Manipulation of Interface Recombination via Multi‐Site Passivator for Efficient Inverted Perovskite Solar Cells and Modules

Abstract Perovskite solar cells (PSCs) have shown remarkable progress in laboratory‐scale devices, but their scalability to large‐area perovskite solar modules (PSMs) remains challenging due to significant performance loss. Here, a multi‐site passivation strategy is reported by employing Bis(2,5‐dioxopyrrolidin‐1‐yl) 2,2′‐(propane‐2,2‐diylbis(sulfanediyl)) diacetate (TK‐NHS) as an interfacial modifier to address the critical issues of interface recombination and stability in both PSCs and PSMs. TK‐NHS effectively inactivates common defects, by modifying the surface of perovskite films through multi‐site synergistical interactions. Additionally, a stable dipole layer formed at the interface optimizes energy level alignment, facilitating efficient electron extraction and transport. The resulting perovskite film exhibited a smoother and more homogeneous surface, thus improving interface contact and reducing nonradiative recombination.
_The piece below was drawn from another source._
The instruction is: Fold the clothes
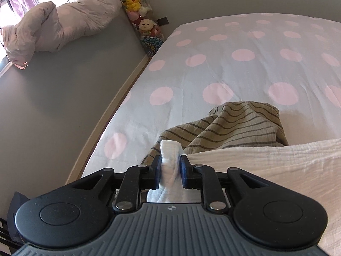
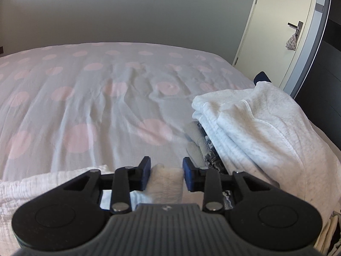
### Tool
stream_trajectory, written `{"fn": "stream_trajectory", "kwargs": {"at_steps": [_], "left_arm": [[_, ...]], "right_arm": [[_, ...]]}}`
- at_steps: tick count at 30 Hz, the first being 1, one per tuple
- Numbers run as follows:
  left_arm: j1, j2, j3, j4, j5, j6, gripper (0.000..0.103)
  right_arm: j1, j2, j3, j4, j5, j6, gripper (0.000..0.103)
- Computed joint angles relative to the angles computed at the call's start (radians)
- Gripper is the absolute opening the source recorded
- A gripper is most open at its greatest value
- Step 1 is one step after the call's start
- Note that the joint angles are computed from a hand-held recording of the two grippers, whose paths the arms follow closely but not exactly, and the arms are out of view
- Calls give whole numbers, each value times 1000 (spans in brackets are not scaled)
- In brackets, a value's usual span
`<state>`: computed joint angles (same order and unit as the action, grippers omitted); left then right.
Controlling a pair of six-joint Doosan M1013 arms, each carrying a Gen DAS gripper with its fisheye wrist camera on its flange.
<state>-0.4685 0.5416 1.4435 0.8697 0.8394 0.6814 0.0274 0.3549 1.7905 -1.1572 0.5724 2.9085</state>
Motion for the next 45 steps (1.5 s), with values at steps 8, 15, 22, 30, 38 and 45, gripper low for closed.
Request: {"fn": "stream_trajectory", "kwargs": {"at_steps": [8, 15, 22, 30, 38, 45], "left_arm": [[-23, -97, 119, 8, -24, -30, 46], [-40, -253, 294, -151, -127, 123, 48], [-36, -364, 433, -470, -205, 400, 48], [-60, -379, 537, -675, -288, 633, 49], [-60, -353, 566, -807, -313, 726, 3], [-63, -434, 591, -629, -359, 506, 0]], "right_arm": [[11, -67, 62, 30, -20, -24, 46], [50, -200, 195, 197, -112, -120, 46], [118, -319, 320, 475, -174, -212, 46], [217, -427, 430, 466, -204, -35, 56], [285, -484, 533, 229, -191, 444, 59], [299, -450, 537, 237, -169, 494, 59]]}}
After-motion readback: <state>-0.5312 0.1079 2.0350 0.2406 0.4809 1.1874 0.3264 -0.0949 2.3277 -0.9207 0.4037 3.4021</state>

Consequently, TK‐NHS‐treated PSCs achieved a champion power conversion efficiency (PCE) of 26.16%, with significantly improved open‐circuit voltage ( V oc ) of 1.188 V and fill factor (FF) of 85.3%. The scalable potential of this multi‐site passivation strategy has been verified by corresponding PSMs, delivering an impressive PCE of 22.25%. Notably, the devices exhibited exceptional operational stability, retaining 91.4% and 90% of their initial PCE after 1000 and 800 h of continuous illumination, respectively. Thereby advancing the progress of the scaled‐up production of PSCs to modules.